--- START ---
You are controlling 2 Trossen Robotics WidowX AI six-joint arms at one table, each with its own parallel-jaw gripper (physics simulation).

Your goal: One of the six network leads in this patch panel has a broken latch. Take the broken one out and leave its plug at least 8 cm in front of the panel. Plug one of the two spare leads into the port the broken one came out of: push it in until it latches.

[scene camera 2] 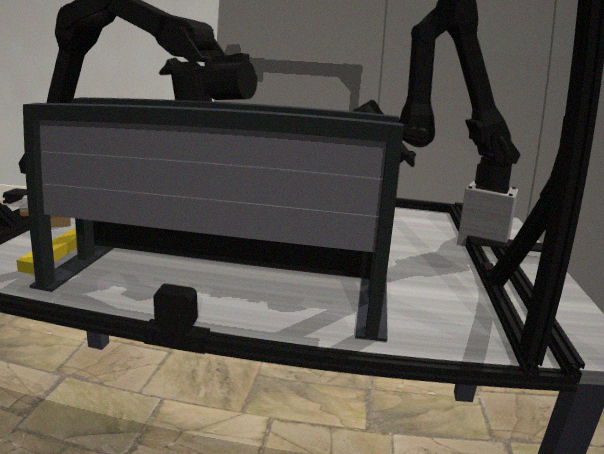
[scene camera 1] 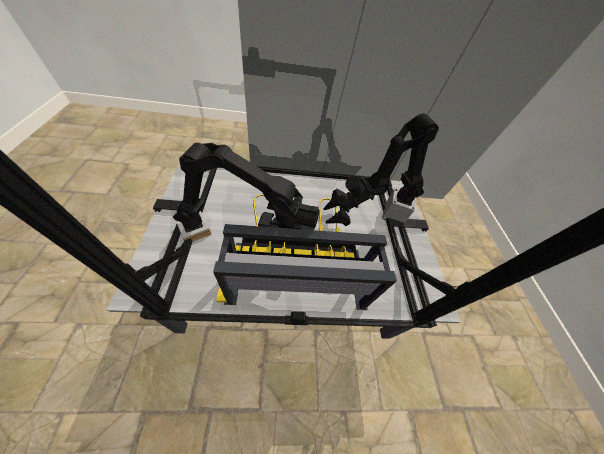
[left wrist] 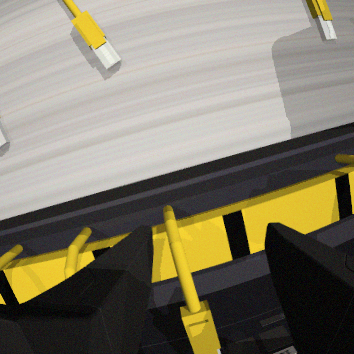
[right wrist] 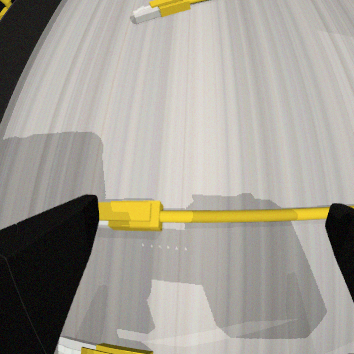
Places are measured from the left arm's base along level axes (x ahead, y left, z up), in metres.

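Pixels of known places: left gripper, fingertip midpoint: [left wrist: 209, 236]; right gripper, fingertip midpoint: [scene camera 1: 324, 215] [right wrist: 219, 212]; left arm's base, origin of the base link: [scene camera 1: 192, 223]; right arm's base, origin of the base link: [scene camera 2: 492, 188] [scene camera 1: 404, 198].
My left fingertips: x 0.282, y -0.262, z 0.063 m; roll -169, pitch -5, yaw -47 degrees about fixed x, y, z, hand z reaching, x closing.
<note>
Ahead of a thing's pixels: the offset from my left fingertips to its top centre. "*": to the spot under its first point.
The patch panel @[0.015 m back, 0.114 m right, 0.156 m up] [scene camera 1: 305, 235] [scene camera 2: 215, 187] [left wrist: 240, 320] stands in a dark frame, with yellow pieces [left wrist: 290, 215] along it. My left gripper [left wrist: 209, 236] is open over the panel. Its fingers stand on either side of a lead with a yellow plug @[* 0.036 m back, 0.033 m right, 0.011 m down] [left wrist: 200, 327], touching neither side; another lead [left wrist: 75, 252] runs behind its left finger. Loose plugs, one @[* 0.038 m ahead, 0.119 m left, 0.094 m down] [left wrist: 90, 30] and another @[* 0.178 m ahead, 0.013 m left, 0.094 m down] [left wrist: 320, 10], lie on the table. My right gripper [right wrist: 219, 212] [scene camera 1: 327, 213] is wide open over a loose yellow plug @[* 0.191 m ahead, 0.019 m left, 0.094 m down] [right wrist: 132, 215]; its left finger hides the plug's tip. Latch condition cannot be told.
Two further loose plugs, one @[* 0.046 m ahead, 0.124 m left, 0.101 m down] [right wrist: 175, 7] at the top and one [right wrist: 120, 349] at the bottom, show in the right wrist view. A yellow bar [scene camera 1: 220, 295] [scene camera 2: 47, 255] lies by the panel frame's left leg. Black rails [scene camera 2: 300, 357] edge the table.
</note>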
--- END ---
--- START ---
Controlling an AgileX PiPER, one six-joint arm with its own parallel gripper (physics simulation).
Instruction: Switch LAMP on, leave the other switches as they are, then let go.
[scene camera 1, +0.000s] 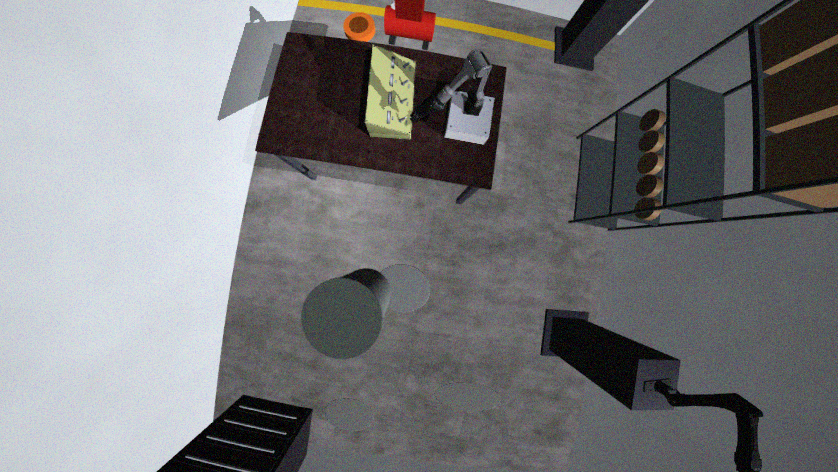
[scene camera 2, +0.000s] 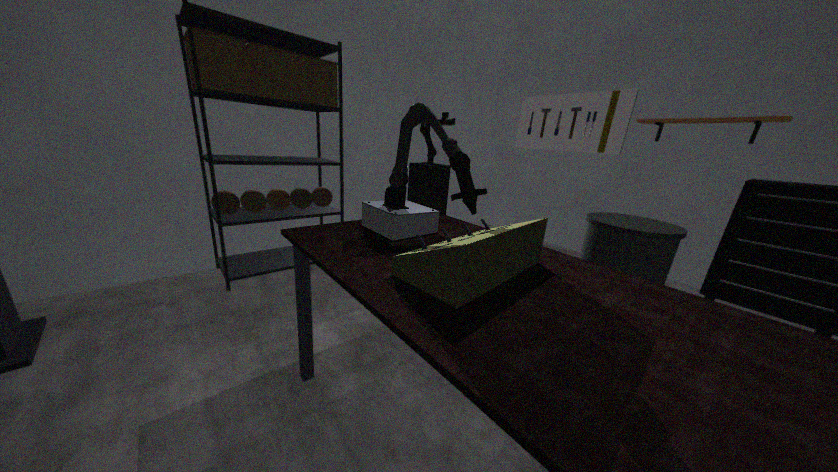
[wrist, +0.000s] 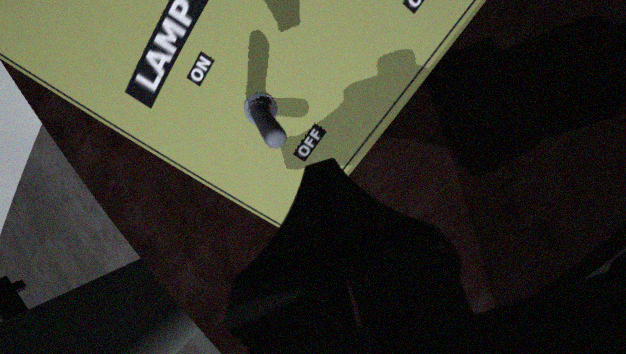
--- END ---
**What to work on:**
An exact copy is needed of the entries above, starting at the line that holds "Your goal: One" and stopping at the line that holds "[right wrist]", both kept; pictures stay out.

**Exercise solution:**
Your goal: One of the six network leads in this patch panel has a broken latch. Take the broken one out and leave its plug at least 8 cm in front of the panel. Plug one of the two spare leads into the port the broken one came out of: push it in until it latches.

[scene camera 2] 
[scene camera 1] 
[left wrist] 
[right wrist] 

The answer contains nothing further.